Operators
A linear map between two vector spaces \mathcal{H} and \mathcal{K} is a function A\colon\mathcal{H}\to\mathcal{K} that respects linear combinations:
A(c_1|v_1\rangle+c_2|v_2\rangle)=c_1 A|v_1\rangle+c_2 A|v_2\rangle
for any vectors |v_1\rangle,|v_2\rangle and any complex numbers c_1,c_2.
We will focus mostly on endomorphisms, that is, maps from \mathcal{H} to \mathcal{H}, and we will call them operators.
The symbol \mathbf{1} is reserved for the identity operator that maps every element of \mathcal{H} to itself (i.e. \mathbf{1}|v\rangle=|v\rangle for all |v\rangle\in\mathcal{H}).
The product BA of two operators A and B is the operator obtained by first applying A to some ket |v\rangle and then B to the ket which results from applying A:
(BA)|v\rangle = B(A|v\rangle).
The order does matter: in general, BA\neq AB.
In the exceptional case in which AB=BA, one says that these two operators commute.
The inverse of A, written as A^{-1}, is the operator that satisfies AA^{-1}=\mathbf{1}=A^{-1}A.
For finite-dimensional spaces, one only needs to check one of these two conditions, since any one of the two implies the other, whereas, on an infinite-dimensional space, both must be checked.
Finally, given a particular basis, an operator A is uniquely determined by the entries of its matrix: A_{ij}=\langle i|A|j\rangle.
The adjoint, or Hermitian conjugate, of an linear map A, denoted by A^\dagger, is defined by the relation
\begin{gathered}
\langle i|A^\dagger|j\rangle
= \langle j|A|i\rangle^\star
\\\text{for all $|i\rangle,|j\rangle\in\mathcal{H}$}
\end{gathered}
and \dagger turns (n\times m) matrices into (m\times n) matrices.

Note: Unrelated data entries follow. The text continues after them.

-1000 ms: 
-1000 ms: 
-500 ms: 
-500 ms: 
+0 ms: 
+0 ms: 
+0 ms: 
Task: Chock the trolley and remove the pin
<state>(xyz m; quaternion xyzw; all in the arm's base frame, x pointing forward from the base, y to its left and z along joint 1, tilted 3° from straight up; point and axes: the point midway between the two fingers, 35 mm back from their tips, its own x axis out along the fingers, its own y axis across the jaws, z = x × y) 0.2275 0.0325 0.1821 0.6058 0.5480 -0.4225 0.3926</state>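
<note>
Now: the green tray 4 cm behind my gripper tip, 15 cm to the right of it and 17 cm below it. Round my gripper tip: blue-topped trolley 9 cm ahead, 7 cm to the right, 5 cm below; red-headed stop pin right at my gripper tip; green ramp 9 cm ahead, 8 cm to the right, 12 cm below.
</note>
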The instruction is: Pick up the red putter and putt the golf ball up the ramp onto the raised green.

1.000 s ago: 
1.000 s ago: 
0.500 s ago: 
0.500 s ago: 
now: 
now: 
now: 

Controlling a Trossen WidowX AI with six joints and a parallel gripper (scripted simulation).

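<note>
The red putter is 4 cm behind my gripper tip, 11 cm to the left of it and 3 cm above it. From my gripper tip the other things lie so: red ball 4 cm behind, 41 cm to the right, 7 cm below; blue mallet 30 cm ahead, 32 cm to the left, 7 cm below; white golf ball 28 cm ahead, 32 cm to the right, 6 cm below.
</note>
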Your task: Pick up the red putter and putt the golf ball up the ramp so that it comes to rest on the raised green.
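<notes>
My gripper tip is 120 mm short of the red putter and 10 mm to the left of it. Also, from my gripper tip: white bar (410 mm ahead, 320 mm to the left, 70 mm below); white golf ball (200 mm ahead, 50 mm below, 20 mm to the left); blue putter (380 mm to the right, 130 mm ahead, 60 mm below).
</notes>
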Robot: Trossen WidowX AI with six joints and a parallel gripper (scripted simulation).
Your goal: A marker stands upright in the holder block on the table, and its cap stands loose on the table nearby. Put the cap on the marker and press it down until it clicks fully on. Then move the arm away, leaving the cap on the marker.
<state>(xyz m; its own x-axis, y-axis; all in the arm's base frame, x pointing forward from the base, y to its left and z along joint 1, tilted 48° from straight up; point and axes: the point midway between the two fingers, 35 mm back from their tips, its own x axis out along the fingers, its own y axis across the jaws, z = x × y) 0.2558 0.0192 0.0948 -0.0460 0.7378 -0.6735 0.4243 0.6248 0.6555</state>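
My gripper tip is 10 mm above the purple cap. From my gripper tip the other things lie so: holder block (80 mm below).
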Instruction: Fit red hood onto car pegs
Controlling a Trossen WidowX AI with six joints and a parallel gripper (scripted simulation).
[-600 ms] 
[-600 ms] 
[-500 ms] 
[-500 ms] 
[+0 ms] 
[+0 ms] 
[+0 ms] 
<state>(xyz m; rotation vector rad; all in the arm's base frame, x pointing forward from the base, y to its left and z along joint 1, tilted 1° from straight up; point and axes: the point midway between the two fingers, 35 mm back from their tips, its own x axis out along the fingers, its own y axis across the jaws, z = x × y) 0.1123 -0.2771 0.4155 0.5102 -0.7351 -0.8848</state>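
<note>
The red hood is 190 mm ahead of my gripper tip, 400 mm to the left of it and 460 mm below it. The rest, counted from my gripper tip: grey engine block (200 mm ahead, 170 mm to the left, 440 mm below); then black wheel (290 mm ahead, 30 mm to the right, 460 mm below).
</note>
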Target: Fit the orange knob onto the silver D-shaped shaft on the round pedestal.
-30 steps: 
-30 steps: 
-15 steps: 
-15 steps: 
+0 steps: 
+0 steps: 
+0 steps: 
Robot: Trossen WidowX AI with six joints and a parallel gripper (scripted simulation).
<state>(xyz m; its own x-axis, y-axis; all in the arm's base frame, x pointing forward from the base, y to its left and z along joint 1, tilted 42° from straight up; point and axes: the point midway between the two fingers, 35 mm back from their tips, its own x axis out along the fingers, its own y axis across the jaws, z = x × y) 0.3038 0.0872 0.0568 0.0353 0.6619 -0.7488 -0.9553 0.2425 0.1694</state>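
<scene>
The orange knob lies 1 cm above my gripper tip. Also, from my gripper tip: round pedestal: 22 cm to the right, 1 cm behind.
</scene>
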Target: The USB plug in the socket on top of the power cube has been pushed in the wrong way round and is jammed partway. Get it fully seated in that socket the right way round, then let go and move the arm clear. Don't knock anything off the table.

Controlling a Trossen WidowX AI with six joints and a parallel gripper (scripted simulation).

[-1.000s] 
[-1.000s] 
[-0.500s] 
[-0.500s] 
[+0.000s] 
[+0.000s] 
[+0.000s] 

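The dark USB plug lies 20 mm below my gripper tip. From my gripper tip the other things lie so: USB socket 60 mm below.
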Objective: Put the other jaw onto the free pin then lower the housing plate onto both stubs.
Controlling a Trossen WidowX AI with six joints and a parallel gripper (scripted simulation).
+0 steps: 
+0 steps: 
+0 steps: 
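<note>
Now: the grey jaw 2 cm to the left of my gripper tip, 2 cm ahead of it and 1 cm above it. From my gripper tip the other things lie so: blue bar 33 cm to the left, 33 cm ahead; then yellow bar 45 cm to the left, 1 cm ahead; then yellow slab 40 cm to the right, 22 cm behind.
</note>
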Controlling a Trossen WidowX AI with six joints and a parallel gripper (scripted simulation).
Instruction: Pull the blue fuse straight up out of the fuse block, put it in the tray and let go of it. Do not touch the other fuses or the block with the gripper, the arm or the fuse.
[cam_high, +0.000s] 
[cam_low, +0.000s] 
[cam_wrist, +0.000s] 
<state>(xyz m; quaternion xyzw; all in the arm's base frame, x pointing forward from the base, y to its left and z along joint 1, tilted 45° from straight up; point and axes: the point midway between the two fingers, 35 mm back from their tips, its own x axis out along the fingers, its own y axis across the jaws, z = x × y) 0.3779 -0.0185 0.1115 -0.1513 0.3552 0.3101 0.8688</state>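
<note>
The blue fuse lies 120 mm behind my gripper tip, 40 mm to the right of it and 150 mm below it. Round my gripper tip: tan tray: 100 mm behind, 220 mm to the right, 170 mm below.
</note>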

An operator A is said to be
- normal if AA^\dagger = A^\dagger A
- unitary if A^\dagger=A^{-1}
- Hermitian (or self-adjoint) if A^\dagger = A.
In particular then, being unitary implies being normal, since if A^\dagger=A^{-1} then AA^\dagger=A^\dagger A, since both of these are equal to \mathbf{1}.
Note also that unitary and Hermitian operators must indeed be operators, i.e. they are represented by a square matrix.
Any physically admissible evolution of an isolated quantum system is represented by a unitary operator.
Note that unitary operators preserve the inner product: given a unitary operator U and two kets |a\rangle and |b\rangle, and defining |a'\rangle=U|a\rangle and |b'\rangle=U|b\rangle, we have that
\begin{gathered}
\langle a'|=\langle a|U^\dagger
\\\langle b'|=\langle b|U^\dagger
\\\langle a'|b'\rangle=\langle a|U^\dagger U|b\rangle=\langle a|\mathbf{1}|b\rangle=\langle a|b\rangle.
\end{gathered}
Preserving the inner product implies preserving the norm induced by this product, i.e. unit state vectors are mapped to unit state vectors, i.e. unitary operations are the isometries of the Euclidean norm.
This whole package of stuff and properties and structure (i.e. finite dimensional Hilbert spaces with linear maps and the dagger) bundles up into an abstract framework called a dagger compact category.
We will not delve into the vast world of category theory in this book, and to reach an understanding of all the ingredients that go into the one single definition of dagger compact categories would take more than a single chapter.
But it’s a good idea to be aware that there are researchers in quantum information science who work entirely from this approach, known as categorical quantum mechanics.
One particular method within this approach is the use of string diagrams, which allow for the use of so-called diagrammatic reasoning, with the ZX-calculus being a particularly successful example.
For an introduction to string diagrams of this flavour, it’s maybe a good idea to start with understanding how they can express the linear algebra that you already know.
For example, Pawel Sobocinski’s “Graphical Linear Algebra” aims to teach linear algebra entirely through the introduction of string diagrams.